### Problem:
I'd like the records transcribed exactly, leaving the images out.

##########

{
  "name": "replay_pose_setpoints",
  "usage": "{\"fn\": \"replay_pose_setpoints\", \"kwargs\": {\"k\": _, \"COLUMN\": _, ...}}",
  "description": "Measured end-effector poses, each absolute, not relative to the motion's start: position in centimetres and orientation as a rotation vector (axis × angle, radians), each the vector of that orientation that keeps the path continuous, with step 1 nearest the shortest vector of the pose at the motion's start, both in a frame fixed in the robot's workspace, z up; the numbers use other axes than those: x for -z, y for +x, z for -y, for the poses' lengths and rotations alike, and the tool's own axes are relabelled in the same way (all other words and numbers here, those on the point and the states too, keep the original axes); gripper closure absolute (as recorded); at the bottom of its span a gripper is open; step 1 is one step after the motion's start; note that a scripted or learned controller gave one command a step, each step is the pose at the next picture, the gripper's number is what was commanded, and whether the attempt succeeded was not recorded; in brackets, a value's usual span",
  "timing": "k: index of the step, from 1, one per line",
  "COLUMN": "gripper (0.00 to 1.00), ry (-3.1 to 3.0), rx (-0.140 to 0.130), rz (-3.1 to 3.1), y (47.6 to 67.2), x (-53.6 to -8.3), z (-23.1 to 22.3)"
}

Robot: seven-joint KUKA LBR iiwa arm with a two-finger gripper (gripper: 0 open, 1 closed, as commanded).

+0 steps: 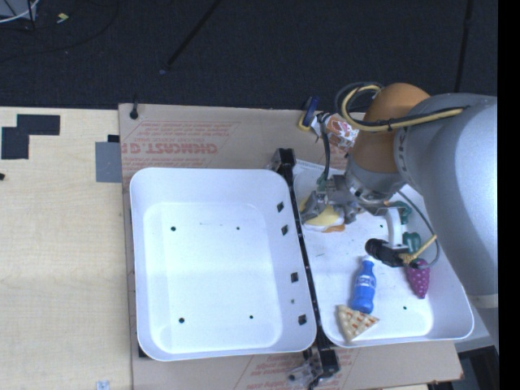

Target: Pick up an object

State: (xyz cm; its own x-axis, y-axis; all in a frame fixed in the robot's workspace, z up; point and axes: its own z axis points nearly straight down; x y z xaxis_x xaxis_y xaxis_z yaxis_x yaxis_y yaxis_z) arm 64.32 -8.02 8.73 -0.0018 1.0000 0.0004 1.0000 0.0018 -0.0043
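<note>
From the camera view above, the surface is pale and matte like raw board. A flat sheet of brown cardboard with reddish print lies on it under both bins.

The left bin is smooth white plastic, shallow, with rounded corners and a few small dark dots on its floor. A black strip runs along the seam where it meets the right bin, which has the same glossy white shell.

The arm comes in from the right as a broad, rounded grey casing, with its orange band showing as a satin dome above the wrist. The claw hangs low over the far left part of the right bin, near the seam. It is a tangle of small metal parts, and I cannot tell whether it is wide or narrow, or whether it grips anything.

Right under it is a soft-looking yellow and white piece with an orange edge. It touches or nearly touches the claw, and its exact shape is unclear.

The other things lie nearer the front of the same bin:
- A small blue bottle of glossy plastic with a white cap, lying tilted.
- A tan triangular wedge with a bumpy, waffle-like face, just beside the bottle's base.
- A knobbly purple bunch of grapes, to the right and apart from the bottle.
</note>
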Motion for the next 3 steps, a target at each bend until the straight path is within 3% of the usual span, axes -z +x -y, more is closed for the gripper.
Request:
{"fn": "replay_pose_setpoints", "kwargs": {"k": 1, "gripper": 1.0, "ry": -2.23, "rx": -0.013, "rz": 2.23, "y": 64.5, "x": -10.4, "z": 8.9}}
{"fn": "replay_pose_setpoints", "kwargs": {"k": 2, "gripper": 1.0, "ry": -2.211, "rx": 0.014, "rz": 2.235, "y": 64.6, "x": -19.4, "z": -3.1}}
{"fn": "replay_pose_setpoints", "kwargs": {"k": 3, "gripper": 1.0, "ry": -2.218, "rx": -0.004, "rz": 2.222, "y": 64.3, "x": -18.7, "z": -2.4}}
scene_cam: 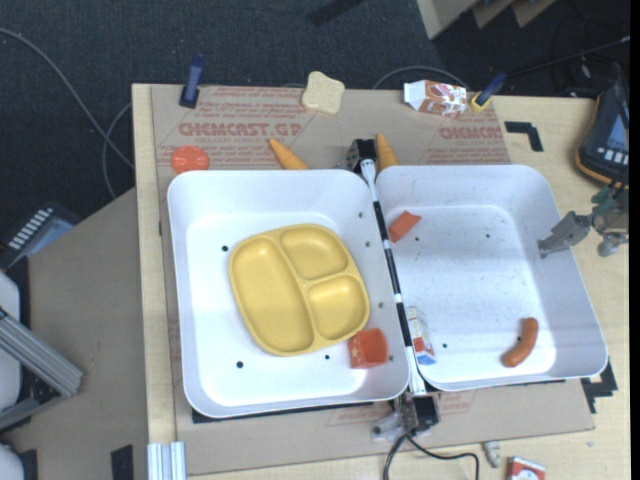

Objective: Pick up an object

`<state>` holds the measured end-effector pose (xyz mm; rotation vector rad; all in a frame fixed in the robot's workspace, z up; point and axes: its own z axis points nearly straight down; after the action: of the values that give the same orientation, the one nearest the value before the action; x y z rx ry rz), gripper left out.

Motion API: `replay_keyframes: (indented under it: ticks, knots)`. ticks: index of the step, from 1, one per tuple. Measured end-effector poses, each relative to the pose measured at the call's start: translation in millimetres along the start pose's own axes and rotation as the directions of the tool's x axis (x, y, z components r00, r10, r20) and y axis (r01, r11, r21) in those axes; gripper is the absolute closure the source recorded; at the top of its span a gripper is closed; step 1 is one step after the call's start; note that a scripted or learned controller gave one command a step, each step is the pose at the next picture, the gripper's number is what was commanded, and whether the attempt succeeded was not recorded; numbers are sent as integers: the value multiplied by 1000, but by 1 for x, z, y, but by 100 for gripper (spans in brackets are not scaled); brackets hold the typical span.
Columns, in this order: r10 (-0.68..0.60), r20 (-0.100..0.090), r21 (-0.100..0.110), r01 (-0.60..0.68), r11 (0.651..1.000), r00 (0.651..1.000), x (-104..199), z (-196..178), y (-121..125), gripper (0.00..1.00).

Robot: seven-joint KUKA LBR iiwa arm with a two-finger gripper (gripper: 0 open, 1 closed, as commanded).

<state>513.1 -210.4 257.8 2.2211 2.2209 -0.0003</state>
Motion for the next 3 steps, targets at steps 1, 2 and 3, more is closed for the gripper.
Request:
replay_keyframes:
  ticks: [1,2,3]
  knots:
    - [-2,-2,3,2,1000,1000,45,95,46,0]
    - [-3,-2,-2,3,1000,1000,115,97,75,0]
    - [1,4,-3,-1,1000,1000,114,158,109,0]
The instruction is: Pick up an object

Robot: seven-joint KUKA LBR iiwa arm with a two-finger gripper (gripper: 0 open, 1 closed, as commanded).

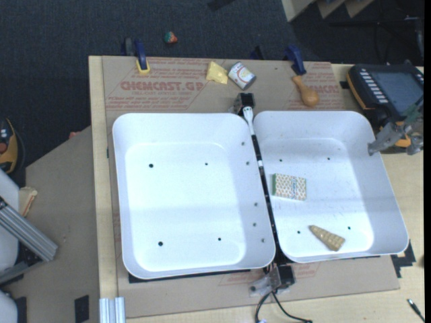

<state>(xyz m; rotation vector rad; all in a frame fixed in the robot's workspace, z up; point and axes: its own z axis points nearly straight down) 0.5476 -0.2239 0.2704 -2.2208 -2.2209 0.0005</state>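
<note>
The cone, nearest in the right bin, looks light, stiff and tapered, likely to roll, so a hold across its thick end seems best. Just beyond it, by the bin's left wall, the packet lies flat and looks light and soft, best pinched across its short sides. Farther off, the gripper hangs over the bin's right rim, touching neither; its opening cannot be told.

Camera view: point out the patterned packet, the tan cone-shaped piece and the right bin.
patterned packet [289,186], camera view, its middle
tan cone-shaped piece [327,237], camera view, mid-body
right bin [311,119], camera view, far rim
</note>
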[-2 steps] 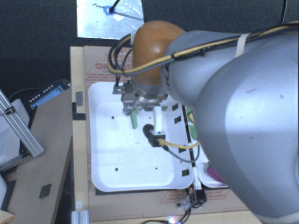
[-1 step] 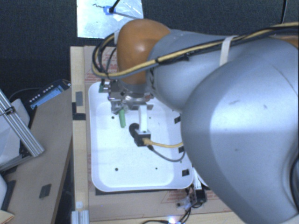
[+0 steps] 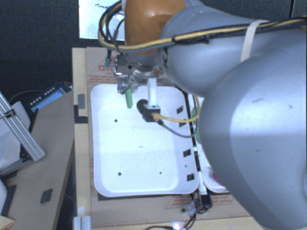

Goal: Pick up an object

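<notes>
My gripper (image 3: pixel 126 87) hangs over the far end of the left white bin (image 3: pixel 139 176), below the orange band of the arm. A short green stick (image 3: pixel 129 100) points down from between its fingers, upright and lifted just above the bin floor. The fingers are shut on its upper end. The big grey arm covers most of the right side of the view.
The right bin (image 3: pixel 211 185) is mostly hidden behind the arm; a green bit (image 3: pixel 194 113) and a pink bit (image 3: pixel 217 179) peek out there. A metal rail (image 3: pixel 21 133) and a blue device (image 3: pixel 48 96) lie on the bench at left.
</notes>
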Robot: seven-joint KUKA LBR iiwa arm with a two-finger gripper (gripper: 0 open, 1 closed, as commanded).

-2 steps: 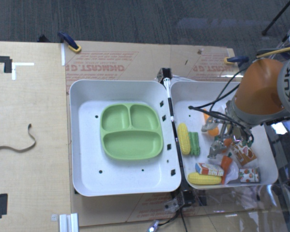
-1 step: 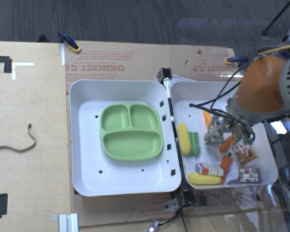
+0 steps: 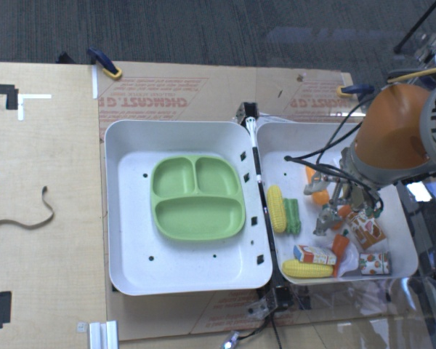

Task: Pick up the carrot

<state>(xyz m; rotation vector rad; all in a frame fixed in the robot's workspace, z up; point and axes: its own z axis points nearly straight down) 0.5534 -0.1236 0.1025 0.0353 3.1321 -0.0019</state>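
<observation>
The carrot, a short orange-red piece, lies in the right bin near its front, between two small cartons. A second orange piece sits further back, beside the wrist. My gripper hangs low over the middle of the right bin, just behind and left of the carrot. Its fingers point down and stand apart, with nothing between them. The arm's orange band covers the bin's back right part.
The left bin holds a green divided plate. In the right bin lie an upright corn cob, a green vegetable, a second corn cob at the front, and small cartons. Cables cross the bin's back.
</observation>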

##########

### Your response:
{
  "name": "replay_pose_setpoints",
  "usage": "{\"fn\": \"replay_pose_setpoints\", \"kwargs\": {\"k\": _, \"COLUMN\": _, ...}}",
  "description": "Measured end-effector poses, each absolute, not relative to the motion's start: position in centimetres and orientation as a rotation vector (axis × angle, radians), each the vector of that orientation that keeps the path continuous, with step 1 nearest the shortest vector of the pose at the motion's start, both in a frame fixed in the robot's workspace, z up; the numbers use other axes than those: x for -z, y for +x, z for -y, for the poses' lengths and rotations alike, and the tool's own axes are relabelled in the same way (all other words and numbers here, those on the point and the states too, keep the original axes); gripper closure absolute (as recorded); at the bottom of its span a gripper is open; step 1 is one step after the motion's start; note that a scripted or learned controller gave one command a step, each step is the pose at the next picture, the gripper's number is what was commanded, and whether the attempt succeeded was not recorded; in brackets, a value's usual span",
  "timing": "k: index of the step, from 1, one per line",
  "COLUMN": "gripper (0.00 to 1.00), ry (-3.1 to 3.0), rx (-0.140 to 0.130), rz (-3.1 to 3.1), y (47.6 to 67.2), x (-53.6 to -8.3), z (-23.1 to 22.3)"
}

Robot: seven-joint KUKA LBR iiwa arm with a two-finger gripper (gripper: 0 open, 1 closed, as commanded).

+0 steps: 

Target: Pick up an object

State: (xyz cm; its own x-axis, y-axis; all in a frame fixed in the robot's workspace, z up; point and axes: its own z axis points nearly straight down; x y z xaxis_x xaxis_y xaxis_z yaxis_x yaxis_y yaxis_z) arm 64.32 -8.02 8.73 -0.0018 1.0000 0.0004 1.0000 0.0018 -0.0043
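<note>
From the camera view above, the surface is pale and matte like raw board. A flat sheet of brown cardboard with reddish print lies on it under both bins.

The left bin is smooth white plastic, shallow, with rounded corners and a few small dark dots on its floor. A black strip runs along the seam where it meets the right bin, which has the same glossy white shell.

The arm comes in from the right as a broad, rounded grey casing, with its orange band showing as a satin dome above the wrist. The claw hangs low over the far left part of the right bin, near the seam. It is a tangle of small metal parts, and I cannot tell whether it is wide or narrow, or whether it grips anything.

Right under it is a soft-looking yellow and white piece with an orange edge. It touches or nearly touches the claw, and its exact shape is unclear.

The other things lie nearer the front of the same bin:
- A small blue bottle of glossy plastic with a white cap, lying tilted.
- A tan triangular wedge with a bumpy, waffle-like face, just beside the bottle's base.
- A knobbly purple bunch of grapes, to the right and apart from the bottle.
</note>
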Motion for the next 3 steps, a target at each bend until the straight path is within 3% of the usual span, axes -z +x -y, more is closed for the gripper.
Request:
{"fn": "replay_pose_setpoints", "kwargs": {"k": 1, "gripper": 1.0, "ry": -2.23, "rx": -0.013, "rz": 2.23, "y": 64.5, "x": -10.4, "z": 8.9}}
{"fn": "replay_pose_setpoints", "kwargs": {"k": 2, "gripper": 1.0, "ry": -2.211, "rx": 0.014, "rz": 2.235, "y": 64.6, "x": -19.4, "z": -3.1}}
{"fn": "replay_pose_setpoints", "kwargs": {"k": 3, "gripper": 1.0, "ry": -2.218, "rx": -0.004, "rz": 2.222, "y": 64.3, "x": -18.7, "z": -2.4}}
scene_cam: 

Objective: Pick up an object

`<state>` holds the measured end-effector pose (xyz mm; rotation vector rad; all in a frame fixed in the robot's workspace, z up; point and axes: its own z axis points nearly straight down; after the action: of the values that give the same orientation, the one nearest the value before the action; x y z rx ry rz), gripper left out.

Motion API: `replay_keyframes: (indented under it: ticks, knots)`. ticks: index of the step, from 1, one per tuple. Measured end-effector poses, each relative to the pose measured at the call's start: translation in millimetres along the start pose's own axes and rotation as the directions of the tool's x axis (x, y, z components r00, r10, r20) and y axis (r01, r11, r21) in those axes; gripper is the absolute closure the source recorded; at the top of its span a gripper is closed; step 1 is one step after the call's start; note that a scripted or learned controller gave one command a step, each step is the pose at the next picture, the gripper's number is what was commanded, and whether the attempt succeeded was not recorded; numbers are sent as integers: the value multiplied by 1000, but by 1 for x, z, y, but by 100 for gripper (spans in brackets are not scaled); brackets hold the typical span.
Columns, in this order: r10 (-0.68..0.60), r20 (-0.100..0.090), r21 (-0.100..0.110), r01 (-0.60..0.68), r11 (0.651..1.000), r00 (0.651..1.000), x (-104..199), z (-196..178), y (-121..125), gripper (0.00..1.00).

Robot: seven-joint KUKA LBR iiwa arm with a two-finger gripper (gripper: 0 open, 1 closed, as commanded).

<state>513.1 -210.4 257.8 2.2211 2.2209 -0.0003</state>
Motion for the next 3 steps, targets at steps 1, 2 and 3, more is closed for the gripper.
Request:
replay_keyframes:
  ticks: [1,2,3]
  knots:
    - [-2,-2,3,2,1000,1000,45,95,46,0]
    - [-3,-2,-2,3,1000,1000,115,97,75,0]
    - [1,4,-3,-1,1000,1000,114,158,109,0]
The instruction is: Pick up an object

Robot: seven-joint KUKA LBR iiwa arm with a two-finger gripper (gripper: 0 open, 1 closed, as commanded).


<state>(xyz m; rotation vector rad; all in a frame fixed in the robot's workspace, z up; point and axes: its own z axis points nearly straight down) 0.5476 -0.2239 0.2704 -2.2208 -2.2209 0.0005</state>
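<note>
The cone, nearest in the right bin, looks light, stiff and tapered, likely to roll, so a hold across its thick end seems best. Just beyond it, by the bin's left wall, the packet lies flat and looks light and soft, best pinched across its short sides. Farther off, the gripper hangs over the bin's right rim, touching neither; its opening cannot be told.

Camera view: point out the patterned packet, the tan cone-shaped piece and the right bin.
patterned packet [289,186], camera view, its middle
tan cone-shaped piece [327,237], camera view, mid-body
right bin [311,119], camera view, far rim
</note>
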[-2 steps] 
[-1 step] 
[+0 steps] 

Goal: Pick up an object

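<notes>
My gripper (image 3: pixel 126 87) hangs over the far end of the left white bin (image 3: pixel 139 176), below the orange band of the arm. A short green stick (image 3: pixel 129 100) points down from between its fingers, upright and lifted just above the bin floor. The fingers are shut on its upper end. The big grey arm covers most of the right side of the view.
The right bin (image 3: pixel 211 185) is mostly hidden behind the arm; a green bit (image 3: pixel 194 113) and a pink bit (image 3: pixel 217 179) peek out there. A metal rail (image 3: pixel 21 133) and a blue device (image 3: pixel 48 96) lie on the bench at left.
</notes>
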Robot: seven-joint KUKA LBR iiwa arm with a two-finger gripper (gripper: 0 open, 1 closed, as commanded).

-2 steps: 
-1 step: 
+0 steps: 

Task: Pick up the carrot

<state>(xyz m; rotation vector rad; all in a frame fixed in the robot's workspace, z up; point and axes: its own z axis points nearly straight down) 0.5534 -0.1236 0.1025 0.0353 3.1321 -0.0019</state>
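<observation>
The carrot, a short orange-red piece, lies in the right bin near its front, between two small cartons. A second orange piece sits further back, beside the wrist. My gripper hangs low over the middle of the right bin, just behind and left of the carrot. Its fingers point down and stand apart, with nothing between them. The arm's orange band covers the bin's back right part.
The left bin holds a green divided plate. In the right bin lie an upright corn cob, a green vegetable, a second corn cob at the front, and small cartons. Cables cross the bin's back.
</observation>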

The answer to this exercise has been fully stated.